Supported input filetypes
For each modality per sample, specify the value in the key column in the X_filetype columns
modality |
key |
description |
|---|---|---|
rna/prot/atac |
cellranger |
the “outs” folder produced by cellranger count |
rna/prot/atac |
cellranger_multi |
the “outs” folder produced by cellranger multi |
rna/prot/atac |
10X_h5 |
outs/filtered_feature_bc_matrix.h5 produced by cellranger |
rna/prot/atac |
hd5 |
Read a generic .h5 (hdf5) file. |
rna/prot/atac |
h5ad |
Anndata h5ad objects (one per sample) |
rna/prot/atac |
txt_matrix |
tab-delimited file (one per sample) |
rna/prot/atac |
csv_matrix |
comma-delimited file (one per sample) |
tcr/bcr |
cellranger_vdj |
Path to filtered_contig_annotations.csv, all_contig_annotations.csv or all_contig_annotations.json. produced by cellranger vdj further details |
tcr/bcr |
tracer |
|
tcr/bcr |
bracer |
|
tcr/bcr |
airr |
airr formatted tsv further details |
For repertoire (tcr/bcr) inputs, panpipes uses the scirpy (v.0.12.0) functions [scirpy]https://scverse.org/scirpy/latest/api.html. Review their documentation for more specific details about inputs.
Example sample submission file
sample_id |
rna_path |
rna_filetype |
prot_path |
prot_filetype |
tissue |
diagnosis |
|---|---|---|---|---|---|---|
Sample1 |
Sample1_gex.csv |
csv_matrix |
Sample1_adt.csv |
csv_matrix |
pbmc |
healthy |
Sample2 |
cellranger_count/Sample2_GEX/outs/ |
cellranger |
cellranger_count/Sample2_CITE/outs/ |
cellranger |
pbmc |
diseased |
Download this file: sample_file_qc_mm.txt View other examples on sample submission files on our github page
Barcode-level metadata
If you have cell or barcode level metadata such as the results from a cell-demultiplexing pipeline, you can provide it to panpipes to be ingested with the rest of the data. Save this file in a .csv file containing at least 2 columns:
barcode_id: the column with the cell barcodes
sample_id: that indicates which sample the cells belong to. The file can have additional custom metadata columns to be specified in the configuration file. Note The sample_ids in this file must match the sample_id column in the submission file. If you are ingesting multiple files (i.e. you have multiple sample_ids) the barcode-level metadata file must be the concatenated metadata for all the samples in your sample submission file.

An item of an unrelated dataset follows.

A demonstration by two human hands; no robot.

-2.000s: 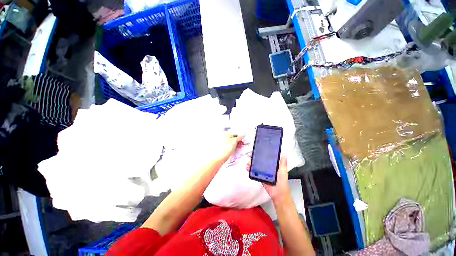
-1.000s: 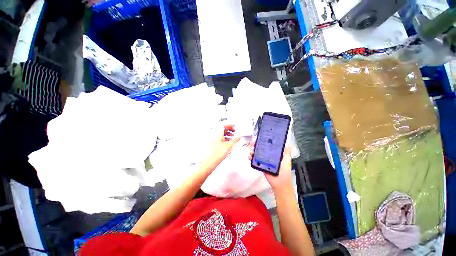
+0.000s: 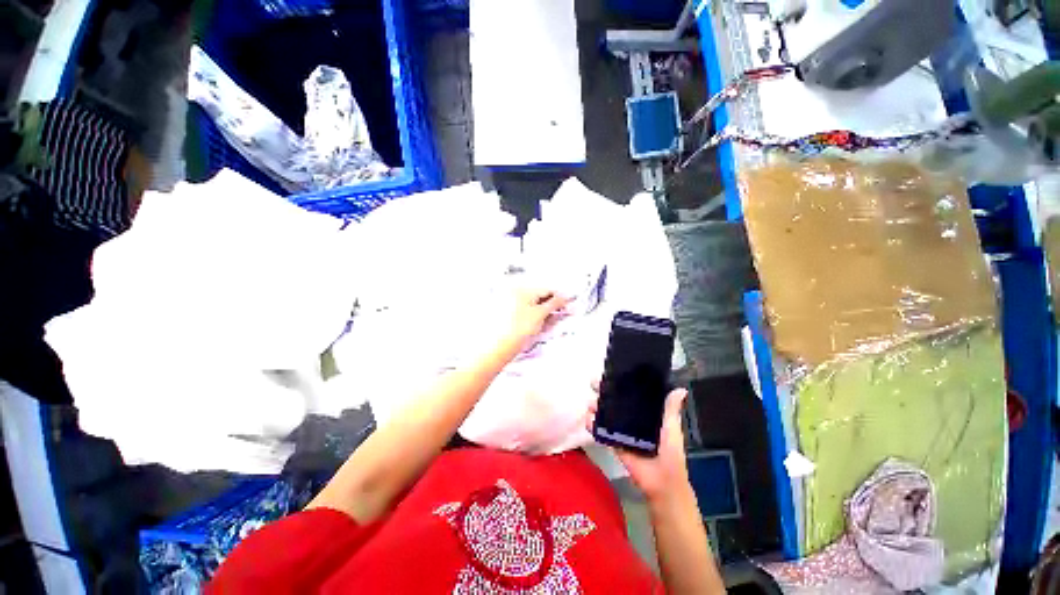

To read in the barcode-level metadata, specify the path to this file in the ingestion pipeline.yml configuration file.
barcode_mtd:
include: True
path: path_to_file
metadatacols: percent_mito,tissue,lab
A note on genes when combining data sets
Note that if you are combining multiple datasets from different sources the final anndata object will only contain the intersection of the genes from all the data sets. For example if the mitochondrial genes have been excluded from one of the inputs, they will be excluded from the final data set. In this case it might be wise to run qc separately on each dataset, and them merge them together to create on h5ad file to use as input for integration pipeline.